Source records
§ §

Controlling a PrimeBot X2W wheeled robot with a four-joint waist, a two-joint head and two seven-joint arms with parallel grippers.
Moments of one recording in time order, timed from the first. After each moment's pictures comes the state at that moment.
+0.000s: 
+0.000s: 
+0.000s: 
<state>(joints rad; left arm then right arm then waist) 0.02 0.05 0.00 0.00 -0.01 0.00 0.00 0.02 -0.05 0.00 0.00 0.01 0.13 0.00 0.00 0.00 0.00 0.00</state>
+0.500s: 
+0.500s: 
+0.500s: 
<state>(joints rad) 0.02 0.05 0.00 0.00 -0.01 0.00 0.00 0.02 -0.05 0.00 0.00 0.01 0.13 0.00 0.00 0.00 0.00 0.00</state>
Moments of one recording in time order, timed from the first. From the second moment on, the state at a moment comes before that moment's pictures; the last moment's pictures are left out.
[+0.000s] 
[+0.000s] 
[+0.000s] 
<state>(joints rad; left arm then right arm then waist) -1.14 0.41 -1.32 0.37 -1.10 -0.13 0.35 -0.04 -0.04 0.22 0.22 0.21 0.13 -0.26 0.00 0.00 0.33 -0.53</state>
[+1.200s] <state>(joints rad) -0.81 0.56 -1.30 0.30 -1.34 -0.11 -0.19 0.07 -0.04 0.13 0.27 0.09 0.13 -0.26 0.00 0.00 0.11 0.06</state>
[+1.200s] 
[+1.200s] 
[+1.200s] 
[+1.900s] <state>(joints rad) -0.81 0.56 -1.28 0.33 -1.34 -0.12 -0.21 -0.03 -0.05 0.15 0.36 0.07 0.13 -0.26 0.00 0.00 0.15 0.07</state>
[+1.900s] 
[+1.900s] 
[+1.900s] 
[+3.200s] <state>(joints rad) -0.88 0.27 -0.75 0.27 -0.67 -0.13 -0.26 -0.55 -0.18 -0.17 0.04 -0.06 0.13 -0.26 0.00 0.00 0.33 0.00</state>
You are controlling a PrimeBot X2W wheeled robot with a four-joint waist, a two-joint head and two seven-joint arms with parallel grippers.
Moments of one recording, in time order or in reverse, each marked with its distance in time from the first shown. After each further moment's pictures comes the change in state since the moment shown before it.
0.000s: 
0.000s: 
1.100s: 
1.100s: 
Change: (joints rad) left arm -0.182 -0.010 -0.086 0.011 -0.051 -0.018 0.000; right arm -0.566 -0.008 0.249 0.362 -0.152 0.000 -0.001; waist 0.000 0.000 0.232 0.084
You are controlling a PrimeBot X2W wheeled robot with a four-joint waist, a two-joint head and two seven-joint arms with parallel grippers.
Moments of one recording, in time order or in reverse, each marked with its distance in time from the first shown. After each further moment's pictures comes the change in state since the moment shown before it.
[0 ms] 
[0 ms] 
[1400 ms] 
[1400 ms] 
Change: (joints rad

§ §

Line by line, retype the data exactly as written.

Controlling a PrimeBot X2W wheeled robot with a four-joint waist, a two-joint head and two seven-joint arms with parallel grippers.
Moments of one recording in time order, timed from the first. After each moment's pictures comes the state at that moment.
+0.000s: 
+0.000s: 
+0.000s: 
<state>(joints rad; left arm then right arm then waist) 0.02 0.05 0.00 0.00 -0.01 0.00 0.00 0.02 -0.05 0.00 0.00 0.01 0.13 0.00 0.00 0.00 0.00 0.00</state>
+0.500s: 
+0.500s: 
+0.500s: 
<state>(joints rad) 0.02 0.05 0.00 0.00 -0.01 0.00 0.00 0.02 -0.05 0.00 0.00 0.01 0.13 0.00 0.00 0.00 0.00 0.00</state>
Moments of one recording in time order, timed from the first. From the second moment on, the state at a moment comes before that moment's pictures; the last moment's pictures are left out.
[+0.000s] 
[+0.000s] 
[+0.000s] 
<state>(joints rad; left arm then right arm then waist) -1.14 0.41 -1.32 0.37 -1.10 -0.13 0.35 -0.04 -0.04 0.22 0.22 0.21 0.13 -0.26 0.00 0.00 0.33 -0.53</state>
[+1.200s] <state>(joints rad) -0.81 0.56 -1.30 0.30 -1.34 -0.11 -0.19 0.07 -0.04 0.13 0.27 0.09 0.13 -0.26 0.00 0.00 0.11 0.06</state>
[+1.200s] 
[+1.200s] 
[+1.200s] 
[+1.900s] <state>(joints rad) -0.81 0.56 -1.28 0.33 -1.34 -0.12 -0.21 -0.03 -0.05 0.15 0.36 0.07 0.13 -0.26 0.00 0.00 0.15 0.07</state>
[+1.900s] 
[+1.900s] 
[+1.900s] 
[+3.200s] <state>(joints rad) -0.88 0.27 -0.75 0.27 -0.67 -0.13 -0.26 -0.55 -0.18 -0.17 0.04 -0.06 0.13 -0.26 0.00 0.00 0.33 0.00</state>
You are controlling a PrimeBot X2W wheeled robot with a four-joint waist, a two-joint head and two seven-joint arms with parallel grippers.
Moments of one recording, in time order or in reverse, each marked with its distance in time from the first shown. After each further moment's pictures comes the change in state since the moment shown before it.
0.000s: 
0.000s: 
1.100s: 
1.100s: 
Change: (joints rad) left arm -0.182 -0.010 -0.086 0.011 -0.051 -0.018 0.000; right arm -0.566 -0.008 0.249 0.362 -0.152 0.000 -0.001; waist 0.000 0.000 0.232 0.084
You are controlling a PrimeBot X2W wheeled robot with a four-joint waist, a two-joint head and two seven-joint arms with parallel grippers.
Moments of one recording, in time order or in reverse, each marked with its distance in time from the first shown. After each further moment's pictures comes the change in state since the moment shown before it.
[0 ms] 
[0 ms] 
[1400 ms] 
[1400 ms] 
Change: (joints rad

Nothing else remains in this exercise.